*Exercise description:*
As you work through the listing below, copy each line exactly and drop the images.

*** Information provided Section Begins ***

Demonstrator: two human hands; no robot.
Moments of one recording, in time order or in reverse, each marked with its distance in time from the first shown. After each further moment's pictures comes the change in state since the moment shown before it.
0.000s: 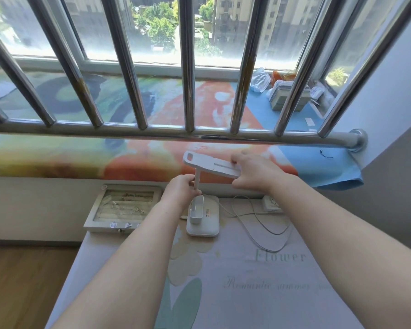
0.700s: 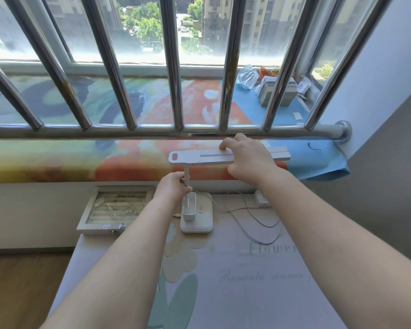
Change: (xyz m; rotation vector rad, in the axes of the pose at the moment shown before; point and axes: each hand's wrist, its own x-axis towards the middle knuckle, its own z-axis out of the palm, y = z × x) left_hand -0.003 0.006 0.001 0.045 0.044 -0.001; right_hand -0.019 -0.014 -0.016 -0.040 0.258 0.017
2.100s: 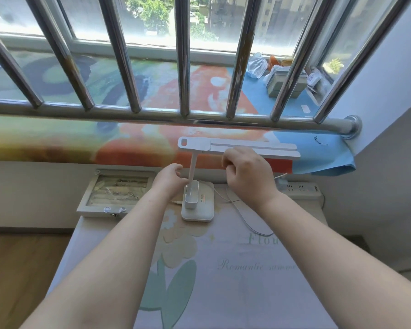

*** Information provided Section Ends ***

*Solution to this problem:*
Demonstrator: two human hands; no robot.
Moments of one recording, in time order or in reverse, each marked with its distance in time from the first shown. After each further moment's pictures comes the change in state since the moment shown before it.
0.000s: 
0.700s: 
Change: (xyz m; rotation vector rad, in the axes of the pose at the moment shown before; point and axes: each hand's wrist, its own x-axis towards the middle knuckle, its own z-axis out of the palm, y = z × x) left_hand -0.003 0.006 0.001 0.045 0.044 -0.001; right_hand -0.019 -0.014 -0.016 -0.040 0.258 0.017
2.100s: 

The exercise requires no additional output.